Had an interesting conversation with my 12 year old son about AI tonight. It boiled down to "don't blindly trust ChatGPT, it makes stuff up". Then I encouraged him to try to get it to tell him false/hallucinated things.

raydiatian8 hours ago

The final word in tactical espionage.

PM_me_your_math9 hours ago

Devil dogs later discover you can blast DARPA robot into many pieces using the Mk 153.

trabant009 hours ago

I'm surprised they wasted the time and effort to test this instead of just deducing the outcome. Most human jobs that we think we can solve with AI actually require AGI and there is no way around that.

sovietmudkipz9 hours ago

You kinda need different perspectives and interactions to help build something.

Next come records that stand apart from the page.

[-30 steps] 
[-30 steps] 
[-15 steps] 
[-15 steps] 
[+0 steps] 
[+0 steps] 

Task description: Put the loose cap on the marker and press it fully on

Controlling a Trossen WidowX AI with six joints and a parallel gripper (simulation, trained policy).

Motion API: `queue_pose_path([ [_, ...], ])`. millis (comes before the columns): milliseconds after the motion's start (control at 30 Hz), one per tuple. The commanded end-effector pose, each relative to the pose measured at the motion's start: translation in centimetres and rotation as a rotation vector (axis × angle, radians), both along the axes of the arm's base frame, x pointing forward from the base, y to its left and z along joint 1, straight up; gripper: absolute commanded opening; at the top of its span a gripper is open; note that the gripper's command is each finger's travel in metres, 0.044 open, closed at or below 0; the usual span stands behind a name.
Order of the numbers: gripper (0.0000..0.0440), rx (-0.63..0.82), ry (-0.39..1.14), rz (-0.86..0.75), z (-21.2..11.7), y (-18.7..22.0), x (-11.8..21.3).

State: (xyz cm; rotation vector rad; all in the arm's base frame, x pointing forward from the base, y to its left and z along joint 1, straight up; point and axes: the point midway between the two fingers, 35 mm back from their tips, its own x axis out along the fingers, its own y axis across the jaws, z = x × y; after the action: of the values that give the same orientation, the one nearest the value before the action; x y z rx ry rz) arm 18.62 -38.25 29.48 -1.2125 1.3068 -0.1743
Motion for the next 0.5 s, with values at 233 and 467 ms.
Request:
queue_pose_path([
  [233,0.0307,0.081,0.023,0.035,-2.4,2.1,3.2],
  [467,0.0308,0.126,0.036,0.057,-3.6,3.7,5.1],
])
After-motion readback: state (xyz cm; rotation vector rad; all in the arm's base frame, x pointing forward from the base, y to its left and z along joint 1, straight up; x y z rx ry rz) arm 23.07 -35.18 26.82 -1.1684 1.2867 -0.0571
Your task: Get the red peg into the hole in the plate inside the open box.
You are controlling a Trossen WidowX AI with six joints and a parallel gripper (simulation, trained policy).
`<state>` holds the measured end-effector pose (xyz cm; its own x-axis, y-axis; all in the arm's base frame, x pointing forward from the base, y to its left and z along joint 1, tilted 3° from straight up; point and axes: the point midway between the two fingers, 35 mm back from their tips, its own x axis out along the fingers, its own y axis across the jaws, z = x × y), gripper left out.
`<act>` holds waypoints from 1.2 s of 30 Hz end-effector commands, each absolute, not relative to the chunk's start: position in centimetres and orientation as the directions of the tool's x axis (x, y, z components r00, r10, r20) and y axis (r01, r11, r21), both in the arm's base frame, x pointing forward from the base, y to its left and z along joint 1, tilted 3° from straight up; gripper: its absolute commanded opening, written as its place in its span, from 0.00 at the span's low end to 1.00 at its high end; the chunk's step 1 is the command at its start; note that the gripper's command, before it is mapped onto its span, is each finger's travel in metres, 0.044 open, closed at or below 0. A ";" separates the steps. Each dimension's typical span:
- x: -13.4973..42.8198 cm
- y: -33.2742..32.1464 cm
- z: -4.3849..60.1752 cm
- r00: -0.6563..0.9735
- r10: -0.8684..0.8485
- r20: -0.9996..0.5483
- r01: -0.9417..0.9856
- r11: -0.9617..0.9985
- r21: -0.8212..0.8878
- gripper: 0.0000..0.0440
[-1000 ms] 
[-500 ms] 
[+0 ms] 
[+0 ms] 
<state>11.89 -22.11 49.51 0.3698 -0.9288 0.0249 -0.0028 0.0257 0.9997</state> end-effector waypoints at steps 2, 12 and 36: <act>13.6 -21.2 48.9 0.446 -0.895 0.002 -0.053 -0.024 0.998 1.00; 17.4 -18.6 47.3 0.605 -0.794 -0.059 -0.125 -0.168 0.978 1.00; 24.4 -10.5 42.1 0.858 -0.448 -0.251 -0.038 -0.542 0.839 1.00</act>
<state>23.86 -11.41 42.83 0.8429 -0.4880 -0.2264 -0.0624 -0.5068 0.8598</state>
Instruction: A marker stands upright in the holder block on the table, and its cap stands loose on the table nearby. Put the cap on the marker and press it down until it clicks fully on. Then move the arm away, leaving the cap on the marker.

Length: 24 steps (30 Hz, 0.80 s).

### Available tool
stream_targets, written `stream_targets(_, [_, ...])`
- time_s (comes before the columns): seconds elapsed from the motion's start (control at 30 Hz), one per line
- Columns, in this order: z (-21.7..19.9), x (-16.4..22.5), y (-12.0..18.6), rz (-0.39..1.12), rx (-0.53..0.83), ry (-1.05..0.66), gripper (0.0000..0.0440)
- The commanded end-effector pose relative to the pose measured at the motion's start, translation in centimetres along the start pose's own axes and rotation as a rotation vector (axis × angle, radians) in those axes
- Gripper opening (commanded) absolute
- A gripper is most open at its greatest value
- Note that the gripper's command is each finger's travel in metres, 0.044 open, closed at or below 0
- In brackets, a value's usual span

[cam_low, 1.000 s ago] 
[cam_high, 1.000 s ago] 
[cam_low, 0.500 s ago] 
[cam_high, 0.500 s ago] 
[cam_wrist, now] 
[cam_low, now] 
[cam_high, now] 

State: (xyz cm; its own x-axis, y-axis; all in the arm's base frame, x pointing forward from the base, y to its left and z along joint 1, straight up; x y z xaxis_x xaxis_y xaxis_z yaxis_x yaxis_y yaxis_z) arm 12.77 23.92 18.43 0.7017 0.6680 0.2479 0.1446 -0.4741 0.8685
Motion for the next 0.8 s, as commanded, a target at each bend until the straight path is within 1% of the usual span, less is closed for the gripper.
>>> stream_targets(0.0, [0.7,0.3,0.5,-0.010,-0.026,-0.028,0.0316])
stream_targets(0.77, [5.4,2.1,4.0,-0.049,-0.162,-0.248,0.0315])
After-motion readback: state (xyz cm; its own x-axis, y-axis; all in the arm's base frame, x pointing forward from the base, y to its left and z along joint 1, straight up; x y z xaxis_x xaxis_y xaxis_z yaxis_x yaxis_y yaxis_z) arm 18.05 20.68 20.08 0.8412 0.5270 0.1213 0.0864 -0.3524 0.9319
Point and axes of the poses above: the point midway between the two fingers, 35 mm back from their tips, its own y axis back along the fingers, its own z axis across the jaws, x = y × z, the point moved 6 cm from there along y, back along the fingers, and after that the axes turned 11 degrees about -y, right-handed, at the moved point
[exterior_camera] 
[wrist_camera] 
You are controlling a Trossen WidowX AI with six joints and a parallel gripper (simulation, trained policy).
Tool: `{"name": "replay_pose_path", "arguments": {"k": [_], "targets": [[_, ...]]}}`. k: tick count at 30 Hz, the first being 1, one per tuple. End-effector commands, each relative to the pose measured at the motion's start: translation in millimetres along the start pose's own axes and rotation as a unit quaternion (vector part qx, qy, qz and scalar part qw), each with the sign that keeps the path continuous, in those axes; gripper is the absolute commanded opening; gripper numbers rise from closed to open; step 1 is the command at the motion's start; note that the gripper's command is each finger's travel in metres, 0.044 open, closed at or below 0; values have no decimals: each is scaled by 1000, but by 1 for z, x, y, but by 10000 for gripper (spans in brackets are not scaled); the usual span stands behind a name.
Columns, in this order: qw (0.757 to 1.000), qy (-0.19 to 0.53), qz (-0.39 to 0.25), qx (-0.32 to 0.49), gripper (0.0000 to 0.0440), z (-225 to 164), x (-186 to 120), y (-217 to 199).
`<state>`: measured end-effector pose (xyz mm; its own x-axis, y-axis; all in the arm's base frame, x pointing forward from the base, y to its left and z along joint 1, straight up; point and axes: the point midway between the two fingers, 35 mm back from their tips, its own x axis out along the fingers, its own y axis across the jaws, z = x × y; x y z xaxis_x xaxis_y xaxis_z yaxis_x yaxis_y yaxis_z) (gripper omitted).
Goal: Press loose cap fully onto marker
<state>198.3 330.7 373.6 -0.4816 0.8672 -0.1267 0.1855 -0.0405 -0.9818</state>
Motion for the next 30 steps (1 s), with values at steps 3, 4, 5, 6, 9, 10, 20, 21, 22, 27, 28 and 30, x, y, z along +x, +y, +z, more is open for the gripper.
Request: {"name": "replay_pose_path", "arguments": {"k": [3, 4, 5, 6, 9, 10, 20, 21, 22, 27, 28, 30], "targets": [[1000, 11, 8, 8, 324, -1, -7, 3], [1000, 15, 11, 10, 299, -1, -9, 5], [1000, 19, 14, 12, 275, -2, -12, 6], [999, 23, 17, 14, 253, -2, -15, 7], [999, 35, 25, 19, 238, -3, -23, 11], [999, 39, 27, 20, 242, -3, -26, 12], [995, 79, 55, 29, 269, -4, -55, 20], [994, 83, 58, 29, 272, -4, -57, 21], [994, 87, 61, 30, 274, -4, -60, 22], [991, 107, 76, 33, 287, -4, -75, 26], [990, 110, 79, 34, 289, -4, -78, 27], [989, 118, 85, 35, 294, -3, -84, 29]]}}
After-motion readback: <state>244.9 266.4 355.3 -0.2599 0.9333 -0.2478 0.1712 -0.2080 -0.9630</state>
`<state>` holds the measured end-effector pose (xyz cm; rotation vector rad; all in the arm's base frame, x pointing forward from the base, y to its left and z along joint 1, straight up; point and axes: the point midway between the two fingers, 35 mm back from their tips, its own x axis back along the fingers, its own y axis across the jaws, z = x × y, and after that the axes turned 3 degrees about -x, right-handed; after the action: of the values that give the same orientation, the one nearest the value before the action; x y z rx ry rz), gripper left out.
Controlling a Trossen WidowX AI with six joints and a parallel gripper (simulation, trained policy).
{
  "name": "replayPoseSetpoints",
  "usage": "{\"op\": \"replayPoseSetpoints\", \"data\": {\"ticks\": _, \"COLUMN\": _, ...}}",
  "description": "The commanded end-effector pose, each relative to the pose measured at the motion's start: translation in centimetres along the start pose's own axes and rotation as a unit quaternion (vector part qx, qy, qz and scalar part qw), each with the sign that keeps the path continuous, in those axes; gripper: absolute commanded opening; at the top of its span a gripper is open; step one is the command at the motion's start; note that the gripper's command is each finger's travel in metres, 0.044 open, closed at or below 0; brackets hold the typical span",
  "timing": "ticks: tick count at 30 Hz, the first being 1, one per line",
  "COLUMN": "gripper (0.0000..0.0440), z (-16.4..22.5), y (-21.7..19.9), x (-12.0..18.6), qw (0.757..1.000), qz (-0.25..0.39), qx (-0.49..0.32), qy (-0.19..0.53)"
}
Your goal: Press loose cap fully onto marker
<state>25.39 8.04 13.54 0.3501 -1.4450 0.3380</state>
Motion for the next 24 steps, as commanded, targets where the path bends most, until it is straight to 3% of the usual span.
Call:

E.g. the DARPA engineers thought they had their problem space solved but then some marines did some unexpected stuff. They didn't expect the unexpected, now they can tune their expectations.

Seems like the process is working as intended.

foreverobama7 hours ago


aaron69513 hours ago

"US Marines Defeat land mine by stepping over it"

None of these would work in the field. It's both interesting and pointless.

If they didn't work you've increased the robots effectiveness. ie. running slower because you're carrying a fir tree or a box.

If the robot has any human backup you are also worse off.

Anything to confuse the AI has to not hinder you. A smoke bomb with thermal. It's not clear why the DARPA robot didn't have thermal unless this is a really old story.

ceejayoz10 hours ago

DARPA isn't doing this with the end goal of advising US troops to bring cardboard boxes along into combat.

DARPA is doing this to get AIs that better handle behavior intended to evade AIs.